--- START ---
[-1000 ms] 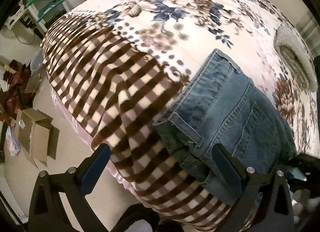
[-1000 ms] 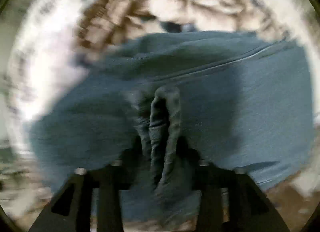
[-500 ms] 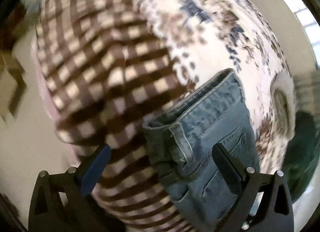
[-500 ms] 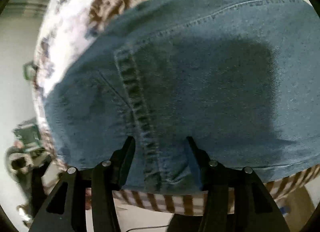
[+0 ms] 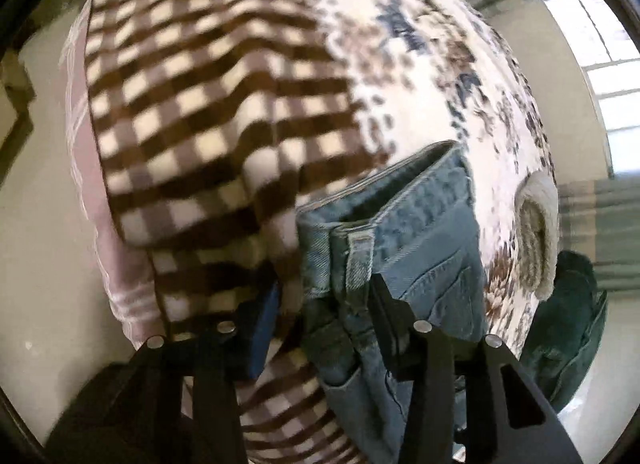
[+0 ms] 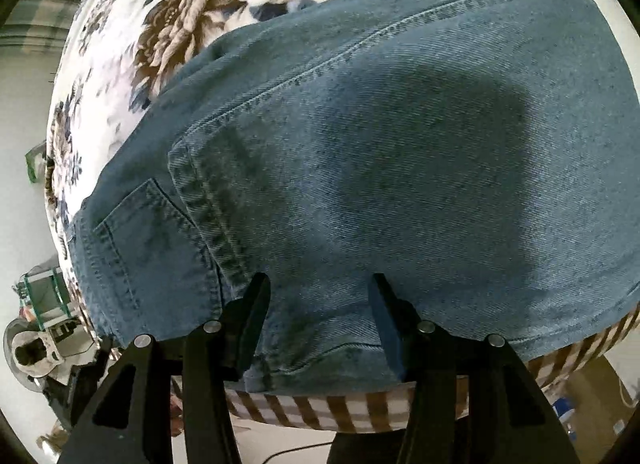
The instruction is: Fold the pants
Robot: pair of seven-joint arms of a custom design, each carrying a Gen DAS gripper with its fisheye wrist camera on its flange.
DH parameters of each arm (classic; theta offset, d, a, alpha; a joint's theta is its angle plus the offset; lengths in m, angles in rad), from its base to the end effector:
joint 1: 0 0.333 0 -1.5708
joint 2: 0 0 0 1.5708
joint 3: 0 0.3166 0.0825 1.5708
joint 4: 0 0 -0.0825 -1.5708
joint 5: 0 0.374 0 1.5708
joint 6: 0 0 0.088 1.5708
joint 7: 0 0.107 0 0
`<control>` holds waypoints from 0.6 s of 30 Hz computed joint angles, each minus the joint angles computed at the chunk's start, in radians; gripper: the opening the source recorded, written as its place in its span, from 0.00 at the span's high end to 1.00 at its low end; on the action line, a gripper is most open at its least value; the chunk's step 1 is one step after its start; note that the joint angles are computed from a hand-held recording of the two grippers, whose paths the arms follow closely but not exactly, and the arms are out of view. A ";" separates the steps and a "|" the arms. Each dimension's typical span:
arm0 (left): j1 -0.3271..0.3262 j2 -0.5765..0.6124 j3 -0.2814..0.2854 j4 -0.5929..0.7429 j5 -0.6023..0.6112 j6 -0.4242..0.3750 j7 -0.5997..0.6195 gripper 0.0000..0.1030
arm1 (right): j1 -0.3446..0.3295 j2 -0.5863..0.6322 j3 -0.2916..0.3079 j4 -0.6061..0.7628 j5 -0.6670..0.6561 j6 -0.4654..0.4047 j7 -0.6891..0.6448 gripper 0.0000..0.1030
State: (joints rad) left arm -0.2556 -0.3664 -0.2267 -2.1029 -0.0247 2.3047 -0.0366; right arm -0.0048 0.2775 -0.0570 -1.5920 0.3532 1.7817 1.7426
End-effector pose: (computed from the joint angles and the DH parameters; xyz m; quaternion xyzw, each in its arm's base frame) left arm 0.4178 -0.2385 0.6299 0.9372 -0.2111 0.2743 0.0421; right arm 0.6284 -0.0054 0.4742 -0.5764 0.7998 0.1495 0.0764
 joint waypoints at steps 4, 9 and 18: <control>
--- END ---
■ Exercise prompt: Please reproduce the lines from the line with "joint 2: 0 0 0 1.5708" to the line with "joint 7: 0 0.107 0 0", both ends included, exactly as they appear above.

■ Task result:
joint 2: 0 0 0 1.5708
joint 3: 0 0.3166 0.0825 1.5708
joint 4: 0 0 -0.0825 -1.5708
joint 5: 0 0.374 0 1.5708
joint 6: 0 0 0.088 1.5708
joint 7: 0 0.107 0 0

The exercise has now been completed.